The expelled student challenged a Connecticut law that authorized school districts to punish off-campus behavior. In 1998, the Connecticut Supreme Court declined to strike down the law, but it ruled that possession of marijuana off school grounds in the boy’s case had no “tangible nexus” to the operation of his high school.
“The test is that if you can make that connection to disruption of the educational process, then you can impose discipline,” said Patrice McCarthy, the deputy director and general counsel of the Connecticut Association of Boards of Education. “It is the responsibility of the school district to make that connection.”
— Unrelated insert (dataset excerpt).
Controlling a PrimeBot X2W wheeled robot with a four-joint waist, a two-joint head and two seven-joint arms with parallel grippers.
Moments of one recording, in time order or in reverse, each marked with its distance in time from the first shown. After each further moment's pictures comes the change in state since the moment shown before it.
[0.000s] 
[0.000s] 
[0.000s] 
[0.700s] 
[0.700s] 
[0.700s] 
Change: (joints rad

The newest arena for off-campus discipline is the Internet. A spate of cases has yielded conflicting court rulings on when a student’s e-mail communication or personal Web site can run afoul of school rules.
Last September, the Pennsylvania Supreme Court ruled that a student could be disciplined for a personal Web site called “Teacher Sux,” which included derogatory comments about his principal and a teacher in the 14,000-student Bethlehem Area School District.
Because the student accessed his site on a school computer to show it to a friend, “we find there is a sufficient nexus between the Web site and the school campus to consider the speech as occurring on campus,” the court said.
But in February, a federal district judge in Pittsburgh overturned the 2,750-student Keystone Oaks district’s discipline of a student who had posted messages critical of his teachers on an Internet message board. One of the student’s messages said, “My dog can teach art better than” one of the teachers.
The judge said the school handbook’s ban on “inappropriate language/verbal abuse toward an employee” was unconstitutionally overbroad and vague when applied to “expression that occurs outside of school premises and not tied to a school-related activity.”